Crack Nucleation and Dislocation Activities in Titanium Alloys with the Strong Transverse Texture: Insights for Enhancing Dwell Fatigue Resistance

Cold dwell sensitivity of near α titanium alloys has posed a significant challenge to the engineering safety within the aerospace industry. However, there exists inconsistency regarding the critical facet formation mechanism between basal and prismatic nucleation. A key revelation in this paper is that the controversy surrounding the facet nucleation plane primarily arises from variations in texture: when the loading direction is parallel to the c-axis or at a 45 ° angle, it leads to basal plane cracking, whereas loading direction perpendicular to the c-axis results in prismatic plane cracking. What's more, a large anisotropy is observed in the dwell fatigue performance in descending order: rolling direction (RD) > transverse direction (TD) >45° direction.
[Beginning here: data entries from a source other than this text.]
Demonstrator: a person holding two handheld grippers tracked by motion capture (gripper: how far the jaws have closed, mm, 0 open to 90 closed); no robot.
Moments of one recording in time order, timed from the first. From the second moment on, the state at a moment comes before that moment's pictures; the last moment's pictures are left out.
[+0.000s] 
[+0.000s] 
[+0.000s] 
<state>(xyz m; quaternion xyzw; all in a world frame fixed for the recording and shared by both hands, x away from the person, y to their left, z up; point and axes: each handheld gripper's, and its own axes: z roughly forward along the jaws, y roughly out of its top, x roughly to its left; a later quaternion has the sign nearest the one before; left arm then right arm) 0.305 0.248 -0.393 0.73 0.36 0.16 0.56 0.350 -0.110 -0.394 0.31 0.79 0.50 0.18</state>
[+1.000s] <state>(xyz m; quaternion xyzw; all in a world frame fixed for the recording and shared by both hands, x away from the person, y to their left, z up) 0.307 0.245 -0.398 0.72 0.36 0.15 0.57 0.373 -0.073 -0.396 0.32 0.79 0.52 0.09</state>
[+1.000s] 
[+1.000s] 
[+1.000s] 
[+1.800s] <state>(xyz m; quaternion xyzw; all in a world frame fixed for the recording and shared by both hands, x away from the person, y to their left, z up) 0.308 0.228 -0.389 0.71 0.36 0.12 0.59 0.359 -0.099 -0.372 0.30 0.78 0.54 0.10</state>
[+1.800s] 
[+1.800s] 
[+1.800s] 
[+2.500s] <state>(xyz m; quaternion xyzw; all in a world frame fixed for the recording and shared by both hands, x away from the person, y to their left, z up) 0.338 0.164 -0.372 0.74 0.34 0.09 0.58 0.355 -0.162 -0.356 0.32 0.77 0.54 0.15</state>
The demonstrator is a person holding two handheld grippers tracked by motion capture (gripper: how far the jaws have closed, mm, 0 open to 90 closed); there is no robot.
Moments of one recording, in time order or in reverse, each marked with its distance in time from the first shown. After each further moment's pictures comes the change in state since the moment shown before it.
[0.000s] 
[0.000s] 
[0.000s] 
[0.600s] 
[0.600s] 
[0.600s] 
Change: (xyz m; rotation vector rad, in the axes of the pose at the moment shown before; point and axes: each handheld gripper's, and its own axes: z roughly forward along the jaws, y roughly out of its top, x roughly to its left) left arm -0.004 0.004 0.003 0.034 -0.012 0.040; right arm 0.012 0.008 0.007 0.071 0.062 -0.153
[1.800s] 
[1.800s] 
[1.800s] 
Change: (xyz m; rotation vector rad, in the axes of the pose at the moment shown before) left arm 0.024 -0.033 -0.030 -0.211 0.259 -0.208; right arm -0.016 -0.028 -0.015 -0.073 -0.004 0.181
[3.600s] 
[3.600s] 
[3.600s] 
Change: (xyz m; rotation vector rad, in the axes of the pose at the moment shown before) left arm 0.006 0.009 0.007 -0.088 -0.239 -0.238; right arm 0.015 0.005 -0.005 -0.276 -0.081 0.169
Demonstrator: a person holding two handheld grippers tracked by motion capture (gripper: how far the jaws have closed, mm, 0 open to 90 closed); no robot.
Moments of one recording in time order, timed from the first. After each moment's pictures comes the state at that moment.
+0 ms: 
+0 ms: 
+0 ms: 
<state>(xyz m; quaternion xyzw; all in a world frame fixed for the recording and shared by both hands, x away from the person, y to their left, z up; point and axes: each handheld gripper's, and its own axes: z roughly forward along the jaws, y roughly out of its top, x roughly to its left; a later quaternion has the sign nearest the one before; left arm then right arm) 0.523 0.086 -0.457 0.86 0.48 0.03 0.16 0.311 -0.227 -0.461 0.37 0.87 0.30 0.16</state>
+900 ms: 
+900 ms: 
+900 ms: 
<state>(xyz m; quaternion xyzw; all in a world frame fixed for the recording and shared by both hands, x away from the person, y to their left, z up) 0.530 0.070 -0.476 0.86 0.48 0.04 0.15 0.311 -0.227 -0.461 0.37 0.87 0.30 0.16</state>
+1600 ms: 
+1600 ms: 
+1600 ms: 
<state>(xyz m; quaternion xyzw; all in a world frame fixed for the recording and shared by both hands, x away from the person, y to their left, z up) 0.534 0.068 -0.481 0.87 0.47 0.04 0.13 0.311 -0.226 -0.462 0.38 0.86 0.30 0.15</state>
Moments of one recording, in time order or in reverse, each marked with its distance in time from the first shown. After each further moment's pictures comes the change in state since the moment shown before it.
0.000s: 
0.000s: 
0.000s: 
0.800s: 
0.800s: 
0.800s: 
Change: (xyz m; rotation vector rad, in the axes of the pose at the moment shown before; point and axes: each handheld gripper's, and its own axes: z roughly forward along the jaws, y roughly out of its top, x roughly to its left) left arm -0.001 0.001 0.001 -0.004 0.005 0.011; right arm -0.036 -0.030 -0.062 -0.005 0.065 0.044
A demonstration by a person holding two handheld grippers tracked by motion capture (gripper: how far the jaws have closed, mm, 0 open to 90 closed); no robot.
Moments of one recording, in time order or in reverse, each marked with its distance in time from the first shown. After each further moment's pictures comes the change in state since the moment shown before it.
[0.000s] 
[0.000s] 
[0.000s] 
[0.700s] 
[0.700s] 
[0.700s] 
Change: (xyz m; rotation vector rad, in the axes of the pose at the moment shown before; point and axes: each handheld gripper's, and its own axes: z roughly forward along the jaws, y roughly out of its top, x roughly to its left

To be specific, the dwell fatigue life of RD specimens was 2 times and 4.07 times longer than that of TD and 45 ° specimens, which exhibits excellent dwell fatigue resistance. Furthermore, the high prismatic dislocation density near the facet of RD specimen was confirmed through the Transmission Electron Microscope (TEM) and Transmission Kikuchi Diffraction (TKD) map, which is evidenced that prismatic slips lead to higher strain hardening during cyclic loading. The basal plane of facet grain is generally parallel to the facet line, indicating that the elliptical facet developed by the transgranular fracture through basal plane. Twinning activation in hard grain to accommodate deformation in Ti60 alloy is firstly observed under dwell fatigue tests, which is a product of high stress level in the hard grain. This paper unveils the significant impact of texture on dwell fatigue resistance, offering novel insights into enhancing dwell fatigue performance through texture control.